B.2 Progression of the matter
This matter was heard before Justice Sanjay Kishan Kaul as well as Justice MM Sundresh of the Supreme Court of India and is scheduled to be heard on the 20th of October 2021.
Notices were issued on the request of the Honorable Solicitor General of India, Shri Tushar Mehta, who requested the issuance of the same to eliminate any reasons for the representatives of the above-impugned organizations to not appear not to engage with the government. While the Court has yet to proceeding past the procedural formalities of the issue, the matter has had substantial changes and developments.
For instance, the government has made abundantly clear, its desire to work with the representations of the union to work out a mutually acceptable arrangement. In this regard, Shri Tushar Mehta has been tasked with the negotiations, so that he may interact with the leaders of the protestors under the context of the legal proceedings so as to bring a halt to the matter. In respect to this objective, he made it clear to the Court that the state has constituted a committee to organize talks between the conflicted parties. Such a committee’s invitations however were ignored by the impugned organizations.
B.3 Current Status
While the substantives of the existing proceedings have yet to be discussed, the Supreme Court has indicated its displeasure with the institution of these road blockades. For instance, Justice Kaul stated that:
“Redressal can be through judicial forum agitation or parliamentary debates but how can highways be blocked and this cannot be a perpetual problem”
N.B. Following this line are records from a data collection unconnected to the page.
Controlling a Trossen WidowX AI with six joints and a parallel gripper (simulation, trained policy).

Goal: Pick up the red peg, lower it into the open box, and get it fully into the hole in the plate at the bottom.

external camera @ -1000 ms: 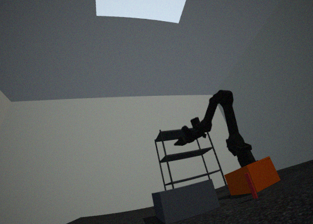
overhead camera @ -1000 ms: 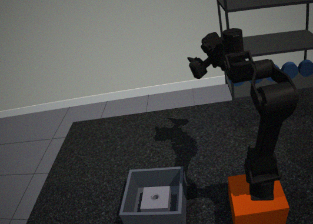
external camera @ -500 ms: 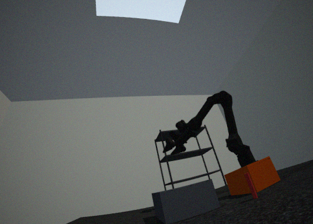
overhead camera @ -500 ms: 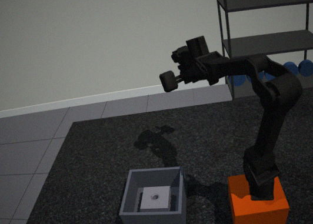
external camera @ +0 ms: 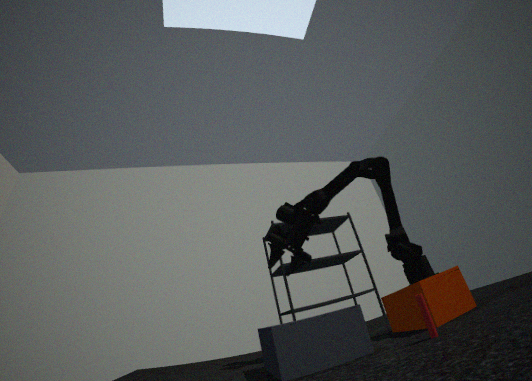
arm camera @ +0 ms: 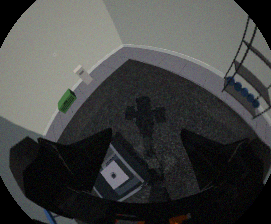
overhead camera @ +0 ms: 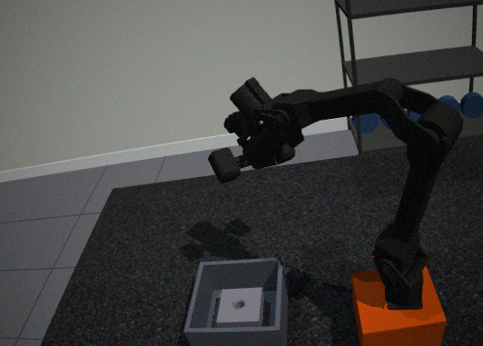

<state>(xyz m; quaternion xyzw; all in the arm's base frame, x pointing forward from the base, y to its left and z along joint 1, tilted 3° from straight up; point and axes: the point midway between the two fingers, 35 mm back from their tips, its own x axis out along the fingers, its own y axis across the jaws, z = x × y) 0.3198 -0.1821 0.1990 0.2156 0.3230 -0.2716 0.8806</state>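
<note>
The red peg is 210 mm behind my gripper tip, 360 mm to the left of it and 220 mm below it. From my gripper tip the other things lie so: grey box 10 mm behind, 200 mm to the left, 230 mm below; then pale plate 10 mm behind, 200 mm to the left, 210 mm below.
</note>
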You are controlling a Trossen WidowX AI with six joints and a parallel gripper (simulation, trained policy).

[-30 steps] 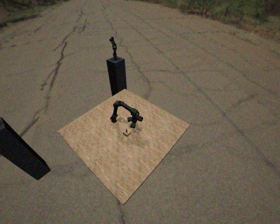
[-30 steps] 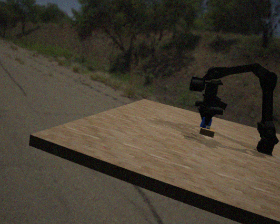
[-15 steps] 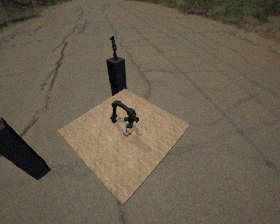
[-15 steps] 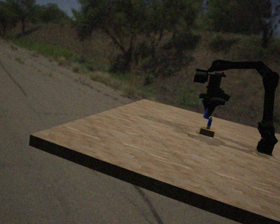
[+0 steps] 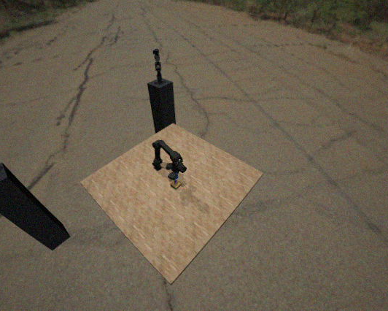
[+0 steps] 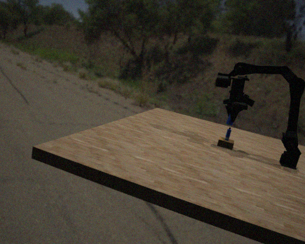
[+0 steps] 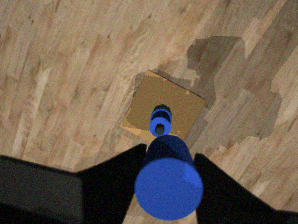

At the same of the numerous organizations have been sent notice, many have issued counter statements indicating their desire not to be placed in the same category as other operators. For instance, the Kisan Maha Panchayat indicated to the Supreme Court of India that it was “neither the part of protestors, who have been stopped and restrained by the Police/ Security Personnel at any National Highway nor is the members of the Petitioner farmers body involved in any activity causing any permanent/temporary blockage on the movement on any road.”
This occurred after the Kisan Maha Panchayat requested the Court for permission to hold Satya Graha near the Jantar Mantar. Such a request, before the organization, making the above distinction would have likely been denied owing to their apparent association with the road blockades. This opinion is further substantiated by the following quote by Justice AM Khanwilkar:
“You have strangulated the entire city, now you want to come inside?”
It is left to be seen what will happen before the court when this matter truly starts progressing into its substantive issues. If one thing however has become clear, it is that while the protesters are working towards a common objective, they are not a monolith by any means of the imagination.
Multiple different protesting groups have operated quite distinctly ever since the protests escalated to violence on Republic Day 2021. This could substantially impact the manner in which the government goes about dealing with the manner. In one way one could argue that such fragmentation would be a demerit to the farmers as they shall no longer have the same numerical advantage, they once enjoyed in carrying out their demonstrations. However, at the very same time, such fragmentations hall also prevents the protests from being suppressed owing to potential violent protest as each demonstration shall operate independently of each other.
Therefore, this event could prove to be a decisive point for the farmers’ protests in terms of the movement attaining its original objective of the removal of the 3 Farm Reorganization Acts.